● Description of the task:
With the pictures omitted, write out all of the listing exactly.

● Data excerpt:

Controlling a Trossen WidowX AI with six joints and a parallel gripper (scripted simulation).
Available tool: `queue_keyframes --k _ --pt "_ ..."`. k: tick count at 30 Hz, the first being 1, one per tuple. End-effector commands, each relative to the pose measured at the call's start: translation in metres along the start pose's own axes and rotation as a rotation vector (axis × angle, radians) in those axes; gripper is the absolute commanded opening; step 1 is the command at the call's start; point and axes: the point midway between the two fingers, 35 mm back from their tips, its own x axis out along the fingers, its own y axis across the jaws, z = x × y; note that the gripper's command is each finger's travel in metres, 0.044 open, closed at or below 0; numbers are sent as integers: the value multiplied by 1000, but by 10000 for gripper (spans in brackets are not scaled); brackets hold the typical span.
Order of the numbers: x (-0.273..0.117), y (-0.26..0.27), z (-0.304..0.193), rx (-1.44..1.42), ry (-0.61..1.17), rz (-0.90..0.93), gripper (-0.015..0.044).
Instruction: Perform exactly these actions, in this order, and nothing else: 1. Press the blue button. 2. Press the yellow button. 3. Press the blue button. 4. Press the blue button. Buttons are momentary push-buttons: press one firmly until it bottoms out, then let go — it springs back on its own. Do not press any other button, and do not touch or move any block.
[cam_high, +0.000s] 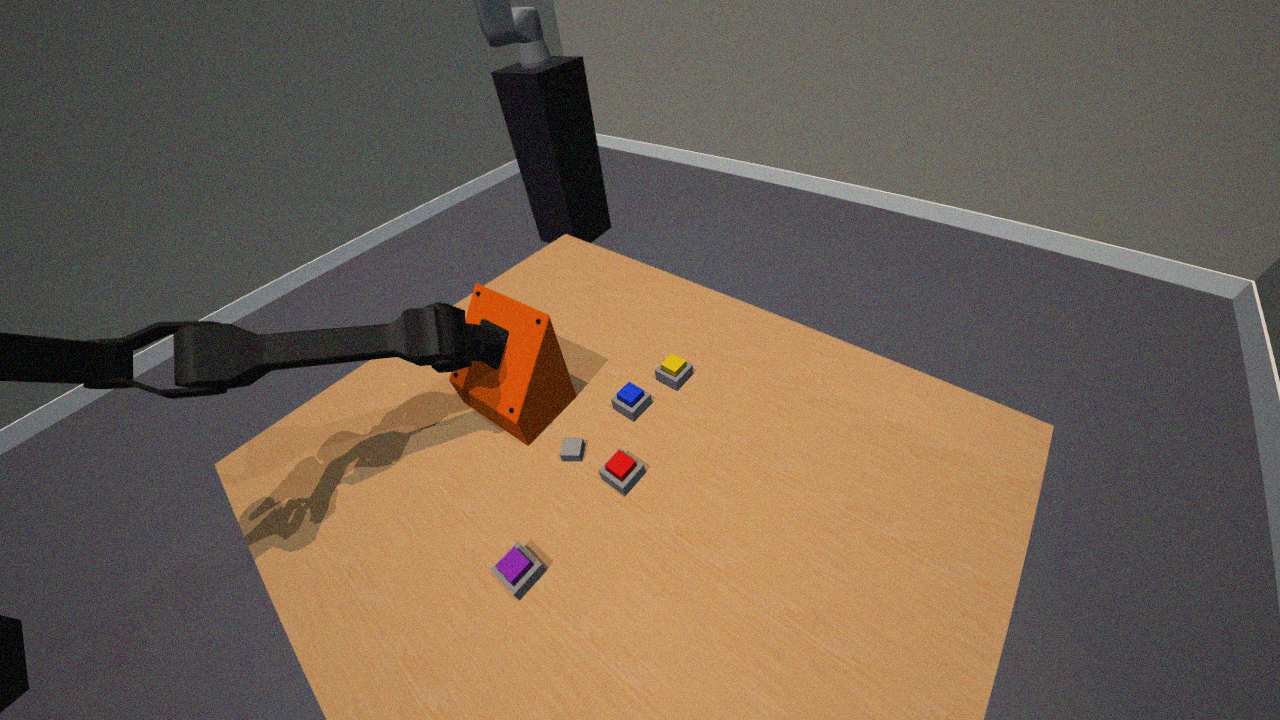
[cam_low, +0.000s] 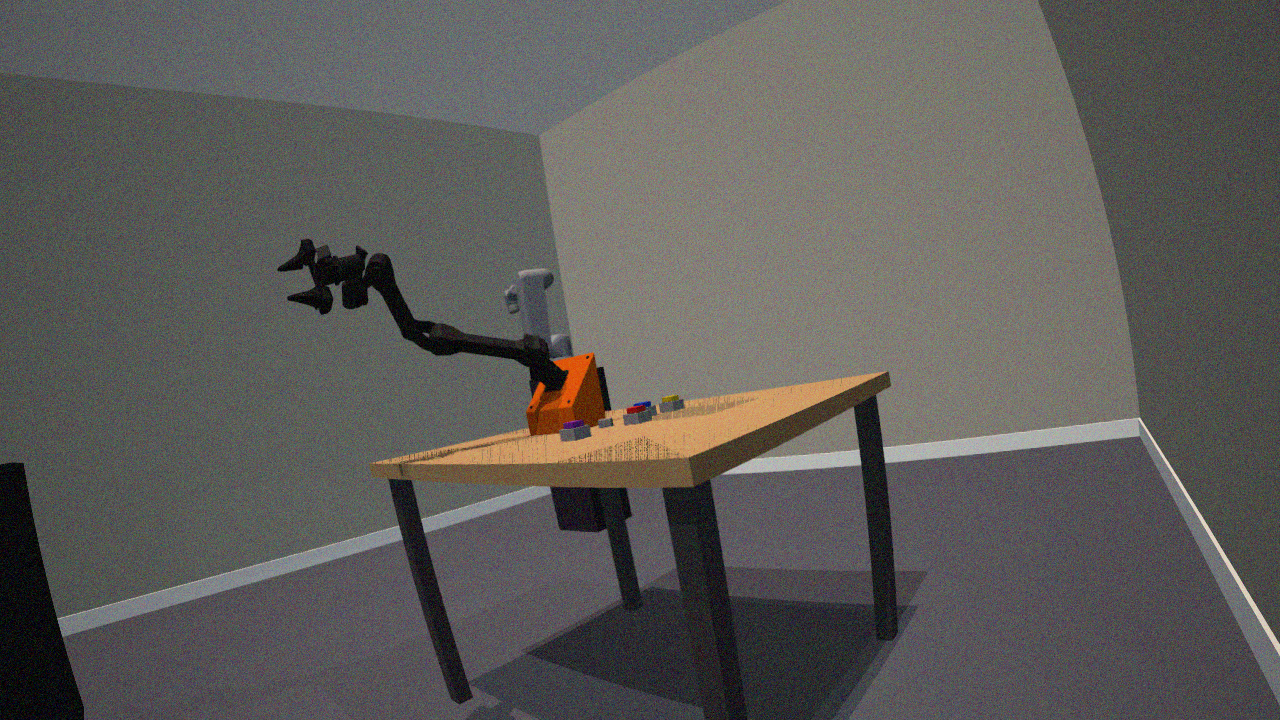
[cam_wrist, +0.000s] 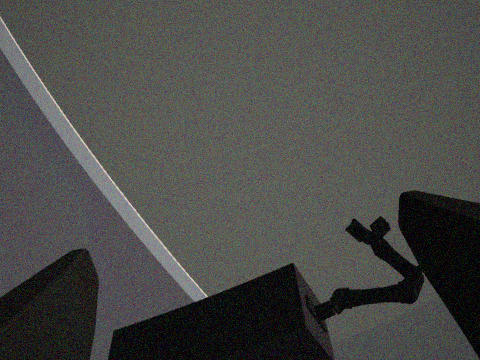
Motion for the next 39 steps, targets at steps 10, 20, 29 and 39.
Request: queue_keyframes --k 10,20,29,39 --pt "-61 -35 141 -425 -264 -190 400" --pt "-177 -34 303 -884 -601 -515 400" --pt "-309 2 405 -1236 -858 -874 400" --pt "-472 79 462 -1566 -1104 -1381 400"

● Solution for this task:
Controlling a Trossen WidowX AI with six joints and a parallel gripper (scripted simulation).
Available tool: `queue_keyframes --k _ --pt "_ ..."`. k: tick count at 30 Hz, the first being 1, one per tuple. End-effector commands, each relative to the pose measured at the call's start: translation in metres along the start pose's own axes and rotation as a rotation vector (axis × angle, radians) in those axes; gripper is the absolute commanded opening; step 1 is the command at the call's start; point and axes: the point midway between the two fingers, 35 mm back from their tips, its own x axis out along the fingers, its own y axis across the jaws, z = x × y; note that the gripper's command is each finger's travel in metres, 0.044 open, closed at or below 0; numbers are sent as integers: the value multiplied by 1000, but by 10000 for gripper (spans in brackets are not scaled); brackets hold the typical span.
Order of the numbers: x (-0.273..0.117), y (-0.26..0.27), z (-0.304..0.193), rx (-1.44..1.42), ry (-0.61..1.17), rz (-0.90..0.93), gripper (-0.015..0.044).
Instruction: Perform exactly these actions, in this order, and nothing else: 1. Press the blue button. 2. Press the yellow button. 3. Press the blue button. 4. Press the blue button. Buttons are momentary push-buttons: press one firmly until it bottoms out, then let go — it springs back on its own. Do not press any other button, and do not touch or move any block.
[cam_high, +0.000s] 
[cam_low, +0.000s] 
[cam_wrist, +0.000s] 
Motion for the next 39 steps, targets at steps 10, 20, 29 and 39.
Request: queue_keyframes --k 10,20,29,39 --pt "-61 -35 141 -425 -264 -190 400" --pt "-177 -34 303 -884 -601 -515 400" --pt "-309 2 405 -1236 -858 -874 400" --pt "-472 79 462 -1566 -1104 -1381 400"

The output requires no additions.